T-cell LPD of the GIT: first do no harm

In this issue of Blood, Perry et al describe cases of an indolent T-cell lymphoproliferative disorder (LPD) of the gastrointestinal tract (GIT) that mimics inflammatory bowel disease or peripheral T-cell lymphoma (PTCL).¹  The lesions involved all sites in the GIT, and mucosal infiltrates consisted of small lymphoid cells with minimal atypia. The cases were phenotypically heterogeneous but predominantly CD8⁺/CD4⁻, and all had clonal T-cell receptor (TCR) gene rearrangements.

The intestinal epithelium is the largest surface in the body exposed to antigens. The mucosal T cells are essential to maintaining the barrier function of the gut, preventing penetration by commensal and pathogenic bacteria via antigen recognition and cytokines, and sustaining epithelial health as well as selective immune tolerance.²  Mucosal T cells include naive T cells located in the gut-associated lymphoid tissue, which includes the Peyer’s patches. Lamina propria and intraepithelial lymphocytes (IEL) have potent cytolytic and immunoregulatory capacities and >70% are CD8⁺ cells. Unlike circulating T cells, CD4⁻ CD8⁻ “double negatives” account for >10%, and CD4⁺ αβ T cells are sparse. IEL also include greater numbers of γδ T cells. For purposes of simplification, IEL have been divided into just 2 types: a and b.³  Type a includes TCR αβ T cells that mainly recognize antigens presented by conventional major histocompatibility complex classes I and II. Type b includes TCR αβ and γδ T cells, which typically express CD8αα homodimer and detect and respond to ligands and products not restricted by conventional major histocompatibility complex but instead are representative of products of the molecular stress response.

Given this complexity, it is not surprising that a spectrum of T-cell LPD is encountered in the GIT (see table). Cases of enteropathy-associated T-cell lymphoma (EATL) are likely derived from type b cells, and although usually αβ, may be γδ or T-cell silent. Type I EATL is related to celiac disease, and refractory celiac disease type II may be an early form of EATL.⁴  Type II EATL has distinctive histologic features and phenotype, and is generally unrelated to celiac disease. The time may have come for a change in nomenclature to reflect this distinction.

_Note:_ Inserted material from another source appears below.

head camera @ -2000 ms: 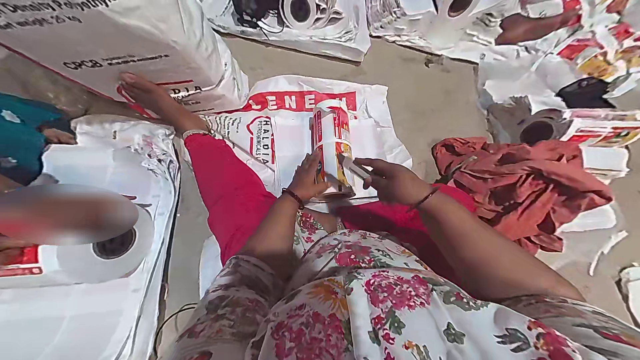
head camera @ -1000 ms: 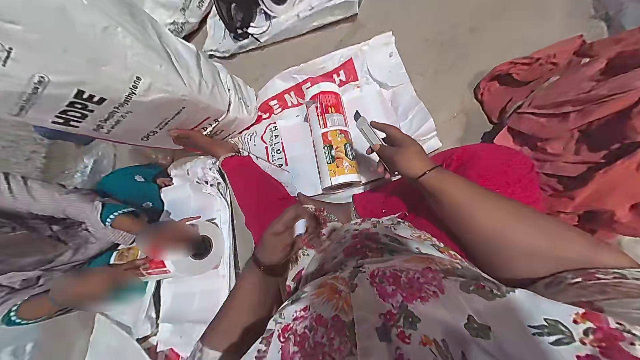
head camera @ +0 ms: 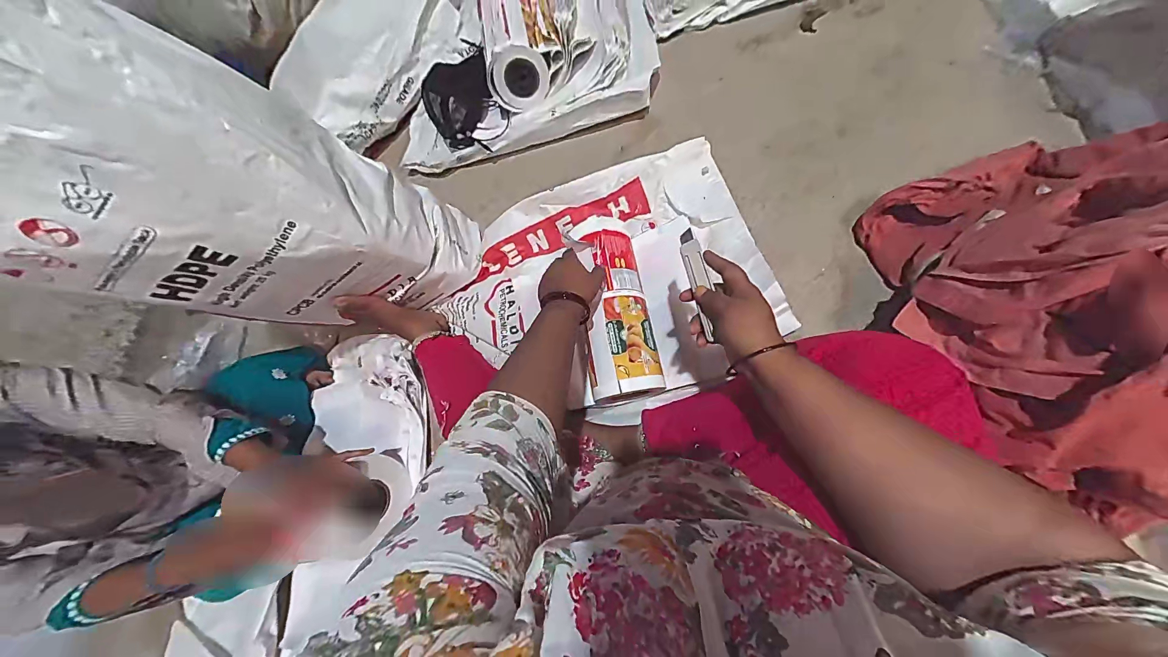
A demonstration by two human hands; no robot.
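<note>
A roll of printed plastic film (head camera: 632,342) with red, white and orange artwork lies lengthwise on a flattened white woven sack (head camera: 735,224) between my legs. My left hand (head camera: 575,278) touches the roll's upper left side; whether its fingers grip the film is unclear. To the right of the roll, my right hand (head camera: 730,306) holds a snap-off utility knife (head camera: 698,278) upright, its dark tip pointing away from me. That hand is apart from the roll.
A large white HDPE sack (head camera: 246,192) stands at the left. A person's hands (head camera: 265,520) are near another roll (head camera: 392,484) at the lower left. Reddish cloth (head camera: 1031,274) lies at the right. Beyond are a white roll (head camera: 522,78) and a black bag-like item (head camera: 454,100).
My left hand has moved from near my lap, where it held something small and white, forward to the roll's upper left side. My right hand still holds the knife.
</note>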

Although the majority of intestinal T-/natural killer (NK)-cell lymphomas are aggressive, there are exceptional NK- or T-cell proliferations that may persist and require minimal if any therapeutic intervention. One example is NK-cell enteropathy that presents with vague abdominal symptoms and extensive mucosal lesions mimicking NK-cell lymphoma.⁵  Similarly, although PTCL is considered highly aggressive by the World Health Organization,⁶  indolent cases have been documented, usually in extranodal sites with low clinical stage, and comprising small cells with mild nuclear atypia and low proliferation rate.⁷  Primary cutaneous CD4⁺ small/medium T-cell lymphoma, a provisional entity by the World Health Organization,⁶  is another indolent lesion that may be indistinguishable from what has previously been termed cutaneous pseudo-T-cell lymphoma.⁸  Indolent CD8⁺ lymphoid proliferation of the ear or face is also slow-growing and remains localized.⁹ 

At a recent international workshop on peripheral T- and NK-cell lymphomas and their mimics, organized by the European Association for Haematopathology and the Society for Hematopathology, there was a spectrum of cases from patients with extranodal T-cell infiltrates, some of which had been treated aggressively and were considered indolent and indeterminate for malignancy by an expert panel.¹⁰  DNA sequencing has identified recurrent genetic alterations in some T-cell proliferations and is paving the way to an objective molecular classification of T-cell proliferations. Until that time, astute clinicopathologic studies such as those reported by Perry et al are critical in drawing attention to anomalous entities such as low-grade LPD of the GIT, which can easily be misinterpreted as inflammatory bowel disease or lymphoma.